Directions for this task :: Each record should be written out exactly as it stands.

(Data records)
■ ■ ■ ■
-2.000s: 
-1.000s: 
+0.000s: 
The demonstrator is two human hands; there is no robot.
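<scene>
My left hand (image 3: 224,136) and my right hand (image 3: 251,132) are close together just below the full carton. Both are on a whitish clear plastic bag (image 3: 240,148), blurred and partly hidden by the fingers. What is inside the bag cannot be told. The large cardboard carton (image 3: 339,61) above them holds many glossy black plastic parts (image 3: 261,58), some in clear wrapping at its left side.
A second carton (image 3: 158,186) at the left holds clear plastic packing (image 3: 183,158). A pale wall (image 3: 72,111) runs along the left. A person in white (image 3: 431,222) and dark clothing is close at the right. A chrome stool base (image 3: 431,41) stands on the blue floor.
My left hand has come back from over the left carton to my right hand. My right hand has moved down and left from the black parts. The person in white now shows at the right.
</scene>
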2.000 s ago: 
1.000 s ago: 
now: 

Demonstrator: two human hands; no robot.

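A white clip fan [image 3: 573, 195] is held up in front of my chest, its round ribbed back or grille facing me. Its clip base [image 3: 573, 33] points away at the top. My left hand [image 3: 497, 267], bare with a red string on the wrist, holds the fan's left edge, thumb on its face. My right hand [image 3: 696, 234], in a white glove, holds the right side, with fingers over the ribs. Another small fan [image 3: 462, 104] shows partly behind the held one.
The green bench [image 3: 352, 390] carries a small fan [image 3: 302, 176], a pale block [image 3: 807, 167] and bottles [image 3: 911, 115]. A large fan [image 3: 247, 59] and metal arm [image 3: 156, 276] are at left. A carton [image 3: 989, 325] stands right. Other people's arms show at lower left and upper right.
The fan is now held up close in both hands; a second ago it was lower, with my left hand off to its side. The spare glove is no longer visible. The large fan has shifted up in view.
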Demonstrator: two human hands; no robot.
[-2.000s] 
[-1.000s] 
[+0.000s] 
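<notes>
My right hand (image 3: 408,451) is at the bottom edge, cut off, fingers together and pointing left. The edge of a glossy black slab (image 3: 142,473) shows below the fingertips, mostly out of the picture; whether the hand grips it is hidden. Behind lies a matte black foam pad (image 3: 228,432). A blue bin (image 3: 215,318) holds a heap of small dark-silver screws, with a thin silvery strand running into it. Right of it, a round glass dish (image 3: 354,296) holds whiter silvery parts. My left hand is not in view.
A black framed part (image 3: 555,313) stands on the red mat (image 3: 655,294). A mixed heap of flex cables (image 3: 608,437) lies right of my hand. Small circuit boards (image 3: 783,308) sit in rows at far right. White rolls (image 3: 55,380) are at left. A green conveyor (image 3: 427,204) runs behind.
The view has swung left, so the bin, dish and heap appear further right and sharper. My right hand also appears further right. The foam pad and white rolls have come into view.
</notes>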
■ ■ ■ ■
Answer to this task ::
-2.000s: 
-1.000s: 
+0.000s: 
The demonstrator is two human hands; there is no robot.
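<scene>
My left hand (image 3: 224,136) and my right hand (image 3: 251,132) are close together just below the full carton. Both are on a whitish clear plastic bag (image 3: 240,148), blurred and partly hidden by the fingers. What is inside the bag cannot be told. The large cardboard carton (image 3: 339,61) above them holds many glossy black plastic parts (image 3: 261,58), some in clear wrapping at its left side.
A second carton (image 3: 158,186) at the left holds clear plastic packing (image 3: 183,158). A pale wall (image 3: 72,111) runs along the left. A person in white (image 3: 431,222) and dark clothing is close at the right. A chrome stool base (image 3: 431,41) stands on the blue floor.
My left hand has come back from over the left carton to my right hand. My right hand has moved down and left from the black parts. The person in white now shows at the right.
</scene>
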2.000 s ago: 
1.000 s ago: 
now: 

Demonstrator: two human hands; no robot.

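A white clip fan [image 3: 573, 195] is held up in front of my chest, its round ribbed back or grille facing me. Its clip base [image 3: 573, 33] points away at the top. My left hand [image 3: 497, 267], bare with a red string on the wrist, holds the fan's left edge, thumb on its face. My right hand [image 3: 696, 234], in a white glove, holds the right side, with fingers over the ribs. Another small fan [image 3: 462, 104] shows partly behind the held one.
The green bench [image 3: 352, 390] carries a small fan [image 3: 302, 176], a pale block [image 3: 807, 167] and bottles [image 3: 911, 115]. A large fan [image 3: 247, 59] and metal arm [image 3: 156, 276] are at left. A carton [image 3: 989, 325] stands right. Other people's arms show at lower left and upper right.
The fan is now held up close in both hands; a second ago it was lower, with my left hand off to its side. The spare glove is no longer visible. The large fan has shifted up in view.
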Demonstrator: two human hands; no robot.
[-2.000s] 
[-1.000s] 
[+0.000s] 
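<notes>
My right hand (image 3: 408,451) is at the bottom edge, cut off, fingers together and pointing left. The edge of a glossy black slab (image 3: 142,473) shows below the fingertips, mostly out of the picture; whether the hand grips it is hidden. Behind lies a matte black foam pad (image 3: 228,432). A blue bin (image 3: 215,318) holds a heap of small dark-silver screws, with a thin silvery strand running into it. Right of it, a round glass dish (image 3: 354,296) holds whiter silvery parts. My left hand is not in view.
A black framed part (image 3: 555,313) stands on the red mat (image 3: 655,294). A mixed heap of flex cables (image 3: 608,437) lies right of my hand. Small circuit boards (image 3: 783,308) sit in rows at far right. White rolls (image 3: 55,380) are at left. A green conveyor (image 3: 427,204) runs behind.
The view has swung left, so the bin, dish and heap appear further right and sharper. My right hand also appears further right. The foam pad and white rolls have come into view.
</notes>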

No more output is needed.